We, are starting to get ready for our April Move. Karen is packing boxes. And we are starting to get rid of stuff, some of it being Robbies baby stuff. It is amazing how fast they grow out of that stuff. We have decided we will keep a few special things and sell the rest, because we are pretty sure we won't be having others. After being sick all winter, I just want to get healthy and enjoy the wonderful family I have, not add to it and maybe give myself more health problems. We are also deciding if we are going to take the apartment beside Mom. It is a little small, but it is in our price range and we can bring the pets.
Robbie is growing by leaps and bounds and saying words and phrases we never taught him. He is an amazing littel sponge. He knows most of his letters, numbers, and colours now. And has words for most objects. He also loves to hide things on us all the time. Every find a sippy cup full of milk that is 2 days old? Yuck is the only word to describe it.
On a side note. Do you ever wonder who all these people are who are bringing suitcases on wheels to work? It is very popular at the university I work at. I mean do you have so much work to take home, that a shoulder bag will not handle it? In protest I bring only a purse to work.

Sunday, January 29, 2006

Getting Better

Well, I am 75% better. I am still having minor gastro problems, but I have added some foods back to my diet and have much more energy. Preliminary tests show nothing yet. I still have a few more to go. I am starting to believe this was just a really weird virus.
We are at my Mom's right now, because I had a job interview (fingers crossed). It is nice to be home for a good reason. Robbie is having a ball her, he loves is grandma, he wakes up every morning asking for her. And he had a ball with my best friends son too. We will be moving back here in a few months, it is good to know he likes it so much.

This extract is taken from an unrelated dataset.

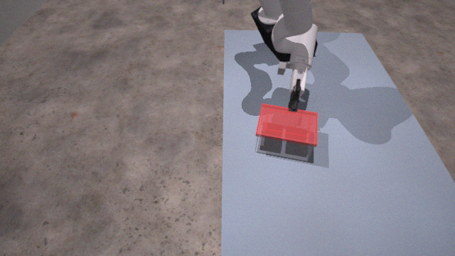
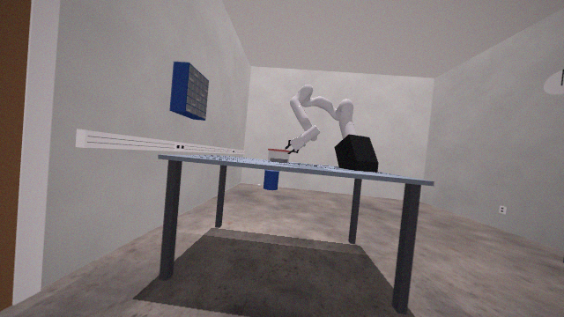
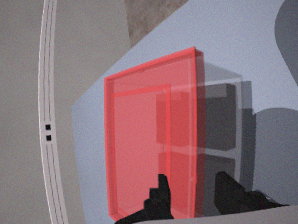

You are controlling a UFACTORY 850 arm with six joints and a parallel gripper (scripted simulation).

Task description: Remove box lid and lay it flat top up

Thursday, January 12, 2006

Still Sick: Getting Testing

I have now been sick since December 18th, at first they thought, it was an allergy, (testing ruled that out), a virus, depression, none of these are the case.Now they think it is my esophagus. The problem is shortly after I eat most foods my throat feels full and like it is closing, I feel like I can't swallow and need to burp. That is the worst part of it. Now, I wake in the morning nauseous and super tired. Have some boost. Then by lunch I am usually hungry and have a small meal. Then I nap with Robbie. Then I have a small supper and usually my throat fills up again and I am exhausted. On a good night I can give Robbie a bath and play with him, on a bad night, no bath and I watch him play. Since this started Robbie has wanted to nurse non-stop and that is taking some energy. So, I am trying to cut him back to morning, nap and night. I have lost 12 pounds. I had a barium x-ray on Monday and on Wednesday, I have a gastroscopy. So, hopefully next week, I will have some answers. I am really sick of being sick and would like to enjoy my son more.

Thursday, January 05, 2006

I'm still here

I am still around. I had a rough holiday. Besides being sick (I am still a little sick) all of it, my favorite Aunt and one of my favorite people in the whole world passed away on the 26th. We all had to fly home for the services and stuff and I am not dealing with this all very well. I even thought of starting an antidepressant, I took one effexor and that was it, never again. I took in the early morning and was still wide awake at 5:00 am and Robbie (it is suppossed to be safe for nursing babies) was up and down all that night and couldn't stay asleep. So, I am going to just take the healing process slowly on my own. I am reading blogs and groups (and that actually helps), just not responding much. So, I am keeping a low profile for now.